THE TASK:
The word to look for is "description". Report every line of the entries below that has it.

Collection entries
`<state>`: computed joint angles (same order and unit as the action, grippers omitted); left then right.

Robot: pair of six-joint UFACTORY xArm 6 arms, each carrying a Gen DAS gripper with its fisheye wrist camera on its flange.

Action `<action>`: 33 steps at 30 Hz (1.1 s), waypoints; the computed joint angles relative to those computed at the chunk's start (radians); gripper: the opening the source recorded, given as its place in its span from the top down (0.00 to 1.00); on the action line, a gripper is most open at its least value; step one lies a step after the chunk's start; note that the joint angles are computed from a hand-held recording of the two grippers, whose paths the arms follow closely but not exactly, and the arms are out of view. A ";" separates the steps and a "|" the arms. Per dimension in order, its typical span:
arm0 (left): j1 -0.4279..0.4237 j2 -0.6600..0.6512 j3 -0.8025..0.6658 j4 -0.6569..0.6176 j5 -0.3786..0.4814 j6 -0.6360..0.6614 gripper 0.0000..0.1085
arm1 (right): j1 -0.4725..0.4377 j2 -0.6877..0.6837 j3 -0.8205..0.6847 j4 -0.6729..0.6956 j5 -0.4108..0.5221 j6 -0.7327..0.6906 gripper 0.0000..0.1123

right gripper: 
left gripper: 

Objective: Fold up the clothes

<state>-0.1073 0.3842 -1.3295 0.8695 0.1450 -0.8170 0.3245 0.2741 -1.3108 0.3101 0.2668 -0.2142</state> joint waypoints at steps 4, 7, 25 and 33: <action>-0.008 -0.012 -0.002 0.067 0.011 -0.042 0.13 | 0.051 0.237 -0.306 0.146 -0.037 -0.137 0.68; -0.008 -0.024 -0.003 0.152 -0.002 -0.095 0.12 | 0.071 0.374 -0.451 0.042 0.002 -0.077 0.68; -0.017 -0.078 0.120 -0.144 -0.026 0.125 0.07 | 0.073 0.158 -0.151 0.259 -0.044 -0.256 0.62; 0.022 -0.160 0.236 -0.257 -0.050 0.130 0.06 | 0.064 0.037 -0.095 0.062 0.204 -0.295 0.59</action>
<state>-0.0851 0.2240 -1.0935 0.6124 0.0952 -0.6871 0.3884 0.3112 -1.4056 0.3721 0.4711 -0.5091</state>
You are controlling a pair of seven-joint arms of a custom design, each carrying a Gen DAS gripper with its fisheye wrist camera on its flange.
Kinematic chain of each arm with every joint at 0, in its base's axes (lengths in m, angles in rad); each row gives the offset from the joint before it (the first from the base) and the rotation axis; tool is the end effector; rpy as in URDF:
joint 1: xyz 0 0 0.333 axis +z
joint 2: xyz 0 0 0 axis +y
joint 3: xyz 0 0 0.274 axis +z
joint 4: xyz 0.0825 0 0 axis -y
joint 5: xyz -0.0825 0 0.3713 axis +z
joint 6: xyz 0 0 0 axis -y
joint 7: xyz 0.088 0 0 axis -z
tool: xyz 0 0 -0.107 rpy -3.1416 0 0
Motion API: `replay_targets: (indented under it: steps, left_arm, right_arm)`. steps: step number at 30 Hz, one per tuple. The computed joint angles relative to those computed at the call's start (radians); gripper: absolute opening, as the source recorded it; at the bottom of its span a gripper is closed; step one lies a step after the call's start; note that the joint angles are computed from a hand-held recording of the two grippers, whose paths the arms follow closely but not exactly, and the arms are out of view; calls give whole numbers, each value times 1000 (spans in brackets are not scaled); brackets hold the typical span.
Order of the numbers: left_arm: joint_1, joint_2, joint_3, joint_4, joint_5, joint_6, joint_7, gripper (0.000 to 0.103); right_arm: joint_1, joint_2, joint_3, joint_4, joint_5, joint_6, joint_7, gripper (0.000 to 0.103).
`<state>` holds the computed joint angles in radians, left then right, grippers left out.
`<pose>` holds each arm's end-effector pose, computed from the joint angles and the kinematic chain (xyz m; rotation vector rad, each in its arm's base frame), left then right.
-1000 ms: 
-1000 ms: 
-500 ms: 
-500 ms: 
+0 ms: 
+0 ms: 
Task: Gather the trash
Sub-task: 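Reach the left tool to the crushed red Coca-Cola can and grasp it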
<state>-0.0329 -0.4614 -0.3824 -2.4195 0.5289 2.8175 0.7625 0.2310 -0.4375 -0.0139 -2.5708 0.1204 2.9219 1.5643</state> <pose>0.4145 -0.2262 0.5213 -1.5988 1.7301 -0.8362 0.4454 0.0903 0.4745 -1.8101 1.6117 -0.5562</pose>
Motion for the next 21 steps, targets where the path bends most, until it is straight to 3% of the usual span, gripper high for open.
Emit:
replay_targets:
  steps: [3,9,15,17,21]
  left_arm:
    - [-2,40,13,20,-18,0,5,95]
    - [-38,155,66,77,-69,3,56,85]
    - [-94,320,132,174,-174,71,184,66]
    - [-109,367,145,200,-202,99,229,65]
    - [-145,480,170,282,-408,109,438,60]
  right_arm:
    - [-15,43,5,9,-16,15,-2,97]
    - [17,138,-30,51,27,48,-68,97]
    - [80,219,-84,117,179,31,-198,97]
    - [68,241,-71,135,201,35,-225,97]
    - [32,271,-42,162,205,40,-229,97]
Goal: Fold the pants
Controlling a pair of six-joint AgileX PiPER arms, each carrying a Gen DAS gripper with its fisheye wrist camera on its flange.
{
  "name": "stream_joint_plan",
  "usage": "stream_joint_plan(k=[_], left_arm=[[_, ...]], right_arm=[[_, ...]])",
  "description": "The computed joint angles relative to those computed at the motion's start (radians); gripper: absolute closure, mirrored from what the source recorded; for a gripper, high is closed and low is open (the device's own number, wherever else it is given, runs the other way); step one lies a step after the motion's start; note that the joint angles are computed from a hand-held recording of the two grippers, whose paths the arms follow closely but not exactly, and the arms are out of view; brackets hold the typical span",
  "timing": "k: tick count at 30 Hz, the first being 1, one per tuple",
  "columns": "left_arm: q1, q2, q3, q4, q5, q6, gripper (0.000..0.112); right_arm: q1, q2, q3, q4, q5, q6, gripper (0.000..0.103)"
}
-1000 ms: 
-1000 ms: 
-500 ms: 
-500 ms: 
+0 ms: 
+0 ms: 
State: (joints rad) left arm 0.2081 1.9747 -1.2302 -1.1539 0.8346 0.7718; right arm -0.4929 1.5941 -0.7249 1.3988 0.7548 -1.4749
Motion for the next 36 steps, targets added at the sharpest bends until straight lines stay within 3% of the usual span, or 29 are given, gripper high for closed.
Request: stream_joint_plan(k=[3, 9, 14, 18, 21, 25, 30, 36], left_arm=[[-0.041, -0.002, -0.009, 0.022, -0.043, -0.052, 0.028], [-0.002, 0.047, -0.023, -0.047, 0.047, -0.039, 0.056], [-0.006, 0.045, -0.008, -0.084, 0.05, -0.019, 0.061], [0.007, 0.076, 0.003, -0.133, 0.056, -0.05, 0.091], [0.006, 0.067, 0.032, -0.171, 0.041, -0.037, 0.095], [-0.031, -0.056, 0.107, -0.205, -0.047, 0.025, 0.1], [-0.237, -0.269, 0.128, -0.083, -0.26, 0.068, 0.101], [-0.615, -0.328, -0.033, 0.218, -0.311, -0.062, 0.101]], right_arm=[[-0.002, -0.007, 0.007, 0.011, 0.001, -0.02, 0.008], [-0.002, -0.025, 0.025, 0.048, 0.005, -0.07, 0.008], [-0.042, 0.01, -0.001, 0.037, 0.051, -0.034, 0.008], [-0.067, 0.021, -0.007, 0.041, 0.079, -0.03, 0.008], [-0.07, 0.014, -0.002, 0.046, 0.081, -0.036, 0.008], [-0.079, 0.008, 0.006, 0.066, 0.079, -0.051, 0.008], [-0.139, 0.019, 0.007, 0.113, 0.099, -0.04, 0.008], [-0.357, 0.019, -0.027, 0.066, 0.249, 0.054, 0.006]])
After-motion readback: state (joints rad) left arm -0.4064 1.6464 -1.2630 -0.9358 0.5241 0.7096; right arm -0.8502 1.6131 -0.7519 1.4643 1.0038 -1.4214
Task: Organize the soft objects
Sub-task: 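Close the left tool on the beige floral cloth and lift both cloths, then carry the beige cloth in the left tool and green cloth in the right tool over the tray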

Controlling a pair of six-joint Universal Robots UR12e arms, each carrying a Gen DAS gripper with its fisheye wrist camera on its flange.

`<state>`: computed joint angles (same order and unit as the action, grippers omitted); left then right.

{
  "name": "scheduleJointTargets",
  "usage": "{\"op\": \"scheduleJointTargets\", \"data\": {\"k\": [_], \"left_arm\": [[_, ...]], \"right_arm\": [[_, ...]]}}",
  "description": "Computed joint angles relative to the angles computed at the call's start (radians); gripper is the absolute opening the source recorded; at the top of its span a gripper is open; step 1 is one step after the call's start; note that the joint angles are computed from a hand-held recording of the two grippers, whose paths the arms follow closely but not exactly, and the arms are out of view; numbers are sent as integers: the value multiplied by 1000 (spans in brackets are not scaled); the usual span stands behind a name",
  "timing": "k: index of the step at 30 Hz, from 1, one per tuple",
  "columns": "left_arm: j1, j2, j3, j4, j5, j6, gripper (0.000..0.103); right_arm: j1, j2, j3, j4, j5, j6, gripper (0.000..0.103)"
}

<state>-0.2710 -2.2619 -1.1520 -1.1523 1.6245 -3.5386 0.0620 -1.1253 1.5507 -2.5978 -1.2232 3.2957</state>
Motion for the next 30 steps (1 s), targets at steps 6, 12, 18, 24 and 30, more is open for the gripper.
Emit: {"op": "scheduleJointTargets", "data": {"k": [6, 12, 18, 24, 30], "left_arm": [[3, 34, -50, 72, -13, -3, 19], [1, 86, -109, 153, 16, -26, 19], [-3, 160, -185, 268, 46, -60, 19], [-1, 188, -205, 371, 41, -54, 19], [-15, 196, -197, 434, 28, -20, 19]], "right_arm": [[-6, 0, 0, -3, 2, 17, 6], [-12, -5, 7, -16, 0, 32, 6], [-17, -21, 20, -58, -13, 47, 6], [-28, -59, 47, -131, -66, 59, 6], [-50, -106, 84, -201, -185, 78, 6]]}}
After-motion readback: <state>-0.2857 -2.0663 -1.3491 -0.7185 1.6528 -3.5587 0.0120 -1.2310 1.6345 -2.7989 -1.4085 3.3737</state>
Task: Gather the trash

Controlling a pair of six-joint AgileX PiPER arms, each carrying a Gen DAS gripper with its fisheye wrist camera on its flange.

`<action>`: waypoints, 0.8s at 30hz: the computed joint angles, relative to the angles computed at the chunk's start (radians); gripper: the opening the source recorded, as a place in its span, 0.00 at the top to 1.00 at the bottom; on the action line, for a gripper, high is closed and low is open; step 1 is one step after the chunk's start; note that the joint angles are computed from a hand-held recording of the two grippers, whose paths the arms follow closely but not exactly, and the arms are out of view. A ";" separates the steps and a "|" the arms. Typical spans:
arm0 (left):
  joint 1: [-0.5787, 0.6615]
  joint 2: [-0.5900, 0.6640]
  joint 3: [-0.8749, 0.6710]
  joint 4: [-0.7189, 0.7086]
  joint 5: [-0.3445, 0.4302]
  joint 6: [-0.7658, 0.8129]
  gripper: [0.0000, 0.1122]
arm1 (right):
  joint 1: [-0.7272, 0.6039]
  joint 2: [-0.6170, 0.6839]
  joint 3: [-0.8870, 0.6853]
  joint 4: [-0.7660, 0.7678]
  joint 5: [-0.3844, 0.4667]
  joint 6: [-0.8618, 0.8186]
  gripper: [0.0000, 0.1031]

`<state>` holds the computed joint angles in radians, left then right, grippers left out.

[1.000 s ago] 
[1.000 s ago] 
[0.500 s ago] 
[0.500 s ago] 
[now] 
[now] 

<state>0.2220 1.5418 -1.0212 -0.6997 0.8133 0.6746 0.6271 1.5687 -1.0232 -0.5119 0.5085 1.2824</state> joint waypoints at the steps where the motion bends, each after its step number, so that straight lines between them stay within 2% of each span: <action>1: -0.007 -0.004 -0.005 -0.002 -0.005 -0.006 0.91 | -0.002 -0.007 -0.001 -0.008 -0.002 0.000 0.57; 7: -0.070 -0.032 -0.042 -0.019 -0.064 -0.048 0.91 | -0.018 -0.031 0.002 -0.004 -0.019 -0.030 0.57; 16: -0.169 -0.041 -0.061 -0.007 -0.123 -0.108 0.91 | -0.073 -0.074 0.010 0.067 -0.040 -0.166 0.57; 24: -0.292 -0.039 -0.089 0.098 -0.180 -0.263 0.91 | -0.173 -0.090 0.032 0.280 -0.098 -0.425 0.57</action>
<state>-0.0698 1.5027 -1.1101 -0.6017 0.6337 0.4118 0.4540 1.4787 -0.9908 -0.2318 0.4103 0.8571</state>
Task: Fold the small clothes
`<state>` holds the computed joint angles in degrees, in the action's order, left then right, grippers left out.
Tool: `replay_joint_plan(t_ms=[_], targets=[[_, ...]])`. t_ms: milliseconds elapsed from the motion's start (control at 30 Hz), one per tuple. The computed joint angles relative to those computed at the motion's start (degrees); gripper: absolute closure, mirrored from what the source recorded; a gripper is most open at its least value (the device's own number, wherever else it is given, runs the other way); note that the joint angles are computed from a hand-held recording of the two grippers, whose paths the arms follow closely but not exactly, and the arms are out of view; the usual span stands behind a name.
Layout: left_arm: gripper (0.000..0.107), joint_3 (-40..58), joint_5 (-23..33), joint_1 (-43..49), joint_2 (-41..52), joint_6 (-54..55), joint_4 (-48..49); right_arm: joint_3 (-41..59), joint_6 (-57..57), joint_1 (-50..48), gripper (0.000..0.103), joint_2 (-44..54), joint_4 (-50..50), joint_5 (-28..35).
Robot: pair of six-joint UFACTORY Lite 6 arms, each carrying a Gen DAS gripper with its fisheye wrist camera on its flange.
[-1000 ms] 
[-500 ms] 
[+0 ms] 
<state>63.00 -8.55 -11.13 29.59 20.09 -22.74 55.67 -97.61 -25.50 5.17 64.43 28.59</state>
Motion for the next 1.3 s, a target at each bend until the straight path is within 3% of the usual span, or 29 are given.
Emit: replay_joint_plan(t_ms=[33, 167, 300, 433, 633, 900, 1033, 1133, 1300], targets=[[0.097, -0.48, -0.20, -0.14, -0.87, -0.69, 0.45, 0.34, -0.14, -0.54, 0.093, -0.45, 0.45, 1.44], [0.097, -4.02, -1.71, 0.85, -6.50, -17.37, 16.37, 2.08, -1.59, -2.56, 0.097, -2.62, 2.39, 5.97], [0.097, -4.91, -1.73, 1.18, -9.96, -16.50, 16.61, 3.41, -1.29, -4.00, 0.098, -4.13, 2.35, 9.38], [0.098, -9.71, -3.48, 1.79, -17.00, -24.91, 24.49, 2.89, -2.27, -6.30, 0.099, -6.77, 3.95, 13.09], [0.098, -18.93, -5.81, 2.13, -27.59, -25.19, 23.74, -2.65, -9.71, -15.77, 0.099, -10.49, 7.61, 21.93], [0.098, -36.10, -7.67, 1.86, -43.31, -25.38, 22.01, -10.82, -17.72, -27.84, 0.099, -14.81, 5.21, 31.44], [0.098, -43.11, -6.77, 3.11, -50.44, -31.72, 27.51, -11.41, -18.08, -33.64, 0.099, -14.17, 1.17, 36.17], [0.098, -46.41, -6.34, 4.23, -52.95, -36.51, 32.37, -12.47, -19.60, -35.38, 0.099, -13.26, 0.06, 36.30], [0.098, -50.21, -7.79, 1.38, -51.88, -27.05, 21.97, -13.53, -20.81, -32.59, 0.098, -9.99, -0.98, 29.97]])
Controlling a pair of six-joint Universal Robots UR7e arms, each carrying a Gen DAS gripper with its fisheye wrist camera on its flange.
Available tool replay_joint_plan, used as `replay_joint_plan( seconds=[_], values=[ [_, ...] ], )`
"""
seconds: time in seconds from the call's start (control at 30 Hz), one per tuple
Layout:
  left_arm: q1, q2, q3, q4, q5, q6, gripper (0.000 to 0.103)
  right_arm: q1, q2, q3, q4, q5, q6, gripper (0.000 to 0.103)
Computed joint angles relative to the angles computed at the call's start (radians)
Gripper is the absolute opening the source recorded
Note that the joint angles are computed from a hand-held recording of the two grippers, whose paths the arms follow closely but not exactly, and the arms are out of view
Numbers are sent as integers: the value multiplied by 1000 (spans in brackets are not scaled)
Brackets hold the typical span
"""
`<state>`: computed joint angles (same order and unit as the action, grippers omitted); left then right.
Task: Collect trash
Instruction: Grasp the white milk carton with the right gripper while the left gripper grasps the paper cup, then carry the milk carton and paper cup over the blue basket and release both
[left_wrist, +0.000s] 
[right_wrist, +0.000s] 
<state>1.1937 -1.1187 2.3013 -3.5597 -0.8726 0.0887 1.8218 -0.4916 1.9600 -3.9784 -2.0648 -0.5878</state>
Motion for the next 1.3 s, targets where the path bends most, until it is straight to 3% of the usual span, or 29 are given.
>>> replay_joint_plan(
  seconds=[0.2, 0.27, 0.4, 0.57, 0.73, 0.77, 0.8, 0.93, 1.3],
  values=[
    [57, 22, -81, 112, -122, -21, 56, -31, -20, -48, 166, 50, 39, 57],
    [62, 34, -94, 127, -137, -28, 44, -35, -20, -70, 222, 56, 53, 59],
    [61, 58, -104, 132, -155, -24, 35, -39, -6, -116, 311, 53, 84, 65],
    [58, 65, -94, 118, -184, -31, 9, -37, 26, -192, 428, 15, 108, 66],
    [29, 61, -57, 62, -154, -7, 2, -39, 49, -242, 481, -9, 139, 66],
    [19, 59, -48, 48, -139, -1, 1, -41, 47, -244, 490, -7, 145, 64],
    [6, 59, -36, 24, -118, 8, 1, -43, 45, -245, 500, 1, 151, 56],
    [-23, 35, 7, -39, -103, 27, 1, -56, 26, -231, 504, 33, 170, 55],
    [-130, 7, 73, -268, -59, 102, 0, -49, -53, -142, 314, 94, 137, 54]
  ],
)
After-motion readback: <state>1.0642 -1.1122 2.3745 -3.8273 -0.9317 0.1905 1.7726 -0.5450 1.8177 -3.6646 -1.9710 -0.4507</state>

ANSWER TO THIS PROBLEM:
  "description": "The computed joint angles relative to those computed at the motion's start (radians); gripper: absolute closure, mirrored from what the source recorded; for a gripper, high is closed and low is open (the device's own number, wherever else it is given, runs the other way); step one lies a step after the motion's start; note that the joint angles are computed from a hand-held recording of the two grippers, whose paths the arms follow closely but not exactly, and the arms are out of view; brackets hold the typical span",
  "description": "Computed joint angles relative to the angles computed at the call's start (radians); gripper is the absolute opening the source recorded; at the top of its span a gripper is open; step 1 is one step after the call's start; note that the joint angles are computed from a hand-held recording of the two grippers, whose paths the arms follow closely but not exactly, and the arms are out of view; numbers are sent as integers: the value multiplied by 1000 (spans in brackets are not scaled); the usual span stands behind a name",

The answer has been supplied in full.